◆ Exercise directions
Print every record below exactly as written.

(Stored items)
----

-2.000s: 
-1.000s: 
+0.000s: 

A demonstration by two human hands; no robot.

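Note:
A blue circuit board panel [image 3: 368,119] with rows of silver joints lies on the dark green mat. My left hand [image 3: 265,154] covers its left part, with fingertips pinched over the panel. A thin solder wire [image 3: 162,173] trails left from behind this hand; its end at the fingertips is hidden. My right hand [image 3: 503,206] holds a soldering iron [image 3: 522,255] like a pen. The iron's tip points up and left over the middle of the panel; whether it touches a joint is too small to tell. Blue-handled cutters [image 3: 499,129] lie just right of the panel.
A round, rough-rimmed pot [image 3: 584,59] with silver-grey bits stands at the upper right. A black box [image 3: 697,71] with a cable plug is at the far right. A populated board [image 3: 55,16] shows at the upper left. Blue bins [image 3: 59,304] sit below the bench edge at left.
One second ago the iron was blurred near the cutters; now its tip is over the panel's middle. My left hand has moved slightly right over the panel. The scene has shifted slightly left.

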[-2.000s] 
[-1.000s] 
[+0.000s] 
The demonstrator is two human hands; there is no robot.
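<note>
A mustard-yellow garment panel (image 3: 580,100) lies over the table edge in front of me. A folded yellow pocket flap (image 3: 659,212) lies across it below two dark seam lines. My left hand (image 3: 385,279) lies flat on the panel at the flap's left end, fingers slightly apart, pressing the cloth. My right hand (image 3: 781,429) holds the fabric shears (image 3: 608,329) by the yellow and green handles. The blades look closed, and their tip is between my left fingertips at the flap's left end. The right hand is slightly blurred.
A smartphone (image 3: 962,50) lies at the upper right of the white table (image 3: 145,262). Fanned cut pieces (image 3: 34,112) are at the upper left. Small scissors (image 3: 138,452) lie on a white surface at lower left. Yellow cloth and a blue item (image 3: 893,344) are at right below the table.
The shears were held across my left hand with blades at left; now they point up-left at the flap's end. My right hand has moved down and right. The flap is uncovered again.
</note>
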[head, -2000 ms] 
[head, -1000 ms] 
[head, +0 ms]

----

◆ Solved problem
-2.000s: 
-1.000s: 
+0.000s: 

A demonstration by two human hands; no robot.

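Note:
A blue circuit board panel [image 3: 368,119] with rows of silver joints lies on the dark green mat. My left hand [image 3: 265,154] covers its left part, with fingertips pinched over the panel. A thin solder wire [image 3: 162,173] trails left from behind this hand; its end at the fingertips is hidden. My right hand [image 3: 503,206] holds a soldering iron [image 3: 522,255] like a pen. The iron's tip points up and left over the middle of the panel; whether it touches a joint is too small to tell. Blue-handled cutters [image 3: 499,129] lie just right of the panel.
A round, rough-rimmed pot [image 3: 584,59] with silver-grey bits stands at the upper right. A black box [image 3: 697,71] with a cable plug is at the far right. A populated board [image 3: 55,16] shows at the upper left. Blue bins [image 3: 59,304] sit below the bench edge at left.
One second ago the iron was blurred near the cutters; now its tip is over the panel's middle. My left hand has moved slightly right over the panel. The scene has shifted slightly left.
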
[-2.000s] 
[-1.000s] 
[+0.000s] 
The demonstrator is two human hands; there is no robot.
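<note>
A mustard-yellow garment panel (image 3: 580,100) lies over the table edge in front of me. A folded yellow pocket flap (image 3: 659,212) lies across it below two dark seam lines. My left hand (image 3: 385,279) lies flat on the panel at the flap's left end, fingers slightly apart, pressing the cloth. My right hand (image 3: 781,429) holds the fabric shears (image 3: 608,329) by the yellow and green handles. The blades look closed, and their tip is between my left fingertips at the flap's left end. The right hand is slightly blurred.
A smartphone (image 3: 962,50) lies at the upper right of the white table (image 3: 145,262). Fanned cut pieces (image 3: 34,112) are at the upper left. Small scissors (image 3: 138,452) lie on a white surface at lower left. Yellow cloth and a blue item (image 3: 893,344) are at right below the table.
The shears were held across my left hand with blades at left; now they point up-left at the flap's end. My right hand has moved down and right. The flap is uncovered again.
</note>
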[head, -2000 ms] 
[head, -1000 ms] 
[head, +0 ms]

What the exercise asked for has been given in full.